■ TASK GOAL
Report how many lines below include "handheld", giving the figure alone.

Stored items
•••••

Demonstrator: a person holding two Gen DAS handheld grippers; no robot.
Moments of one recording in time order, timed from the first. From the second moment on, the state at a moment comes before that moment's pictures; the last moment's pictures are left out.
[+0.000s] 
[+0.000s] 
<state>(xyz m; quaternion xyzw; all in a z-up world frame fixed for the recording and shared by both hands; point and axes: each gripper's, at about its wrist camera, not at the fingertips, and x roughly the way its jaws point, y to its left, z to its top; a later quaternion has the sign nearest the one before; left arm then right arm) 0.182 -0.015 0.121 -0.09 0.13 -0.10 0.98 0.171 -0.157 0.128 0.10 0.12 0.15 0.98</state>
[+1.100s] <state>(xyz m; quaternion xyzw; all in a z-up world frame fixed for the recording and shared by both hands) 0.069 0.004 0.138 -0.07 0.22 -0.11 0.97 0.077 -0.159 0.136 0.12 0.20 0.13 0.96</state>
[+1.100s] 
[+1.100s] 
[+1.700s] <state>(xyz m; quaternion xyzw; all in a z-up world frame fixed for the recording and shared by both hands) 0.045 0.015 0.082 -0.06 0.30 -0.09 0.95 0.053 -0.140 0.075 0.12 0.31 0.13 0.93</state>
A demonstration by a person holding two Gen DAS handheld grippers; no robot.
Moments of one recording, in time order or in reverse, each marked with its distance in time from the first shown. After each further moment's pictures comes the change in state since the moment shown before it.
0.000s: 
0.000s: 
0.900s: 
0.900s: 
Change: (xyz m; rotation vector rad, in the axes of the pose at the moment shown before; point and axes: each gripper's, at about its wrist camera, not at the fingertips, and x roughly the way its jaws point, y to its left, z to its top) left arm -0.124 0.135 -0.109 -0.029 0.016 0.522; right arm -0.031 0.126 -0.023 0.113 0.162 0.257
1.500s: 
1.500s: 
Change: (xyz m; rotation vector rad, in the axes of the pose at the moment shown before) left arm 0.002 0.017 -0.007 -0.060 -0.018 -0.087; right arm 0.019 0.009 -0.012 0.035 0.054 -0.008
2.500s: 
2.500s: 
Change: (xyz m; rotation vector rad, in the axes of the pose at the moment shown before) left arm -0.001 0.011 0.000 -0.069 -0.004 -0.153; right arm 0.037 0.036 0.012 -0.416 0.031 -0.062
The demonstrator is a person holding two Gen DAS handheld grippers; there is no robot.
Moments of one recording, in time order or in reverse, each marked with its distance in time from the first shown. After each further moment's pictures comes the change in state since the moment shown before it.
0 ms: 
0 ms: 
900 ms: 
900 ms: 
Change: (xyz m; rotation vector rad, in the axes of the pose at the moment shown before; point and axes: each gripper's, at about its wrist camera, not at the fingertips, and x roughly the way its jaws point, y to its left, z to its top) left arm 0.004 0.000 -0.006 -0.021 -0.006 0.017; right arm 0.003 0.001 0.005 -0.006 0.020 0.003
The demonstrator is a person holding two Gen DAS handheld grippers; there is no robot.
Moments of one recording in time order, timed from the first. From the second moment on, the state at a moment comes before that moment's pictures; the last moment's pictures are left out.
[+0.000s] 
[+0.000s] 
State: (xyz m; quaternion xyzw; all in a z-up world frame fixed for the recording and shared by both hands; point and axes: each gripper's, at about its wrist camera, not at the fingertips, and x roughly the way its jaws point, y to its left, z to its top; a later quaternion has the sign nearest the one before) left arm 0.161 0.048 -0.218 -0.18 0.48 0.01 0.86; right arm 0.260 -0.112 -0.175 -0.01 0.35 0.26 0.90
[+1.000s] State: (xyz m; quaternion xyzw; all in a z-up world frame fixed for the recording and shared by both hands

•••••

■ SOLUTION TO THIS PROBLEM
4